Look through the listing below and report the lines that have the word "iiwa" in them.

▶ [DATA SUPPLIED]:

◇ ◇ ◇ ◇

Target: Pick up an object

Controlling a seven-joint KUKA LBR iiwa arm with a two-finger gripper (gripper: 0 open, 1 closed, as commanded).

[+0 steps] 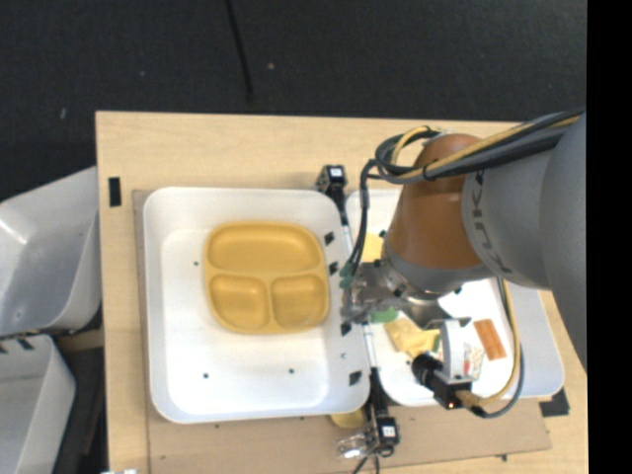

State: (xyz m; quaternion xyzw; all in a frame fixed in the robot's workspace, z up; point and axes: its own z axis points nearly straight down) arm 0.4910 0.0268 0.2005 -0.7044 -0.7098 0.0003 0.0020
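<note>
Camera view starts at the near edge of the worktop (118,433). Just past it, in the right bin (533,309), a pale yellow piece (410,339) lies close to that bin's left wall. Treat it as the likely pick, because the gripper (368,304) hangs just beside it, low over the seam between the two bins. The wrist covers part of the piece, so you cannot read its long axis or which way it points. You cannot tell whether the jaws are released or clenched.

Across the seam, a yellow divided plate (267,276) lies flat in the middle of the left bin (178,363). Its long axis runs across the bin, with the large compartment on the far side. Farther back, the arm (538,215) reaches in over the right bin.
</note>
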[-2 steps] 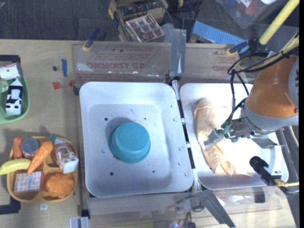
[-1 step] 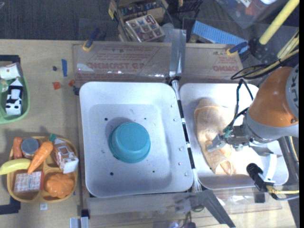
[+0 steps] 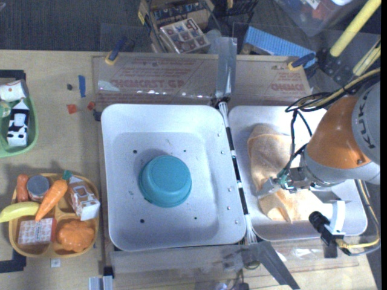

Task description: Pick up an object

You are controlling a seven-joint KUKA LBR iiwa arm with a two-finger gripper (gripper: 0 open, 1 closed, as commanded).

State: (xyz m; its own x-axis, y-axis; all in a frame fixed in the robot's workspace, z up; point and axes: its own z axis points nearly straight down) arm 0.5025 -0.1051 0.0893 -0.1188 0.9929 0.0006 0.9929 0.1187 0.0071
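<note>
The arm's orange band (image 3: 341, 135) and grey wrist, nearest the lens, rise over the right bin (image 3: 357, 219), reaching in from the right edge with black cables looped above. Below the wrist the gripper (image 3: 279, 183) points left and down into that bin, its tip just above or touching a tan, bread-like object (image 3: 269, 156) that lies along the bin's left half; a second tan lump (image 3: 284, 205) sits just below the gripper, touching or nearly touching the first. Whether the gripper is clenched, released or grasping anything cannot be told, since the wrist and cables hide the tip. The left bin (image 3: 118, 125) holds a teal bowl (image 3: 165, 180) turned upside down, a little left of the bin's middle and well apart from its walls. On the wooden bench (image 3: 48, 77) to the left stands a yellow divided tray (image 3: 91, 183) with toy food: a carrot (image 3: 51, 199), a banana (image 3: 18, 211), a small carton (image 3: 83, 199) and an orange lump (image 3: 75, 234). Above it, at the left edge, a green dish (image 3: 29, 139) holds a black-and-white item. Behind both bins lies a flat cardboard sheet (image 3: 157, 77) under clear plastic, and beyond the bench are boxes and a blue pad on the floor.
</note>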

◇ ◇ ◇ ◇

▶ [WORKED SOLUTION]:
Controlling a seven-joint KUKA LBR iiwa arm with a two-finger gripper (gripper: 0 open, 1 closed, as commanded).
You are controlling a seven-joint KUKA LBR iiwa arm with a two-finger gripper (gripper: 0 open, 1 closed, as commanded).

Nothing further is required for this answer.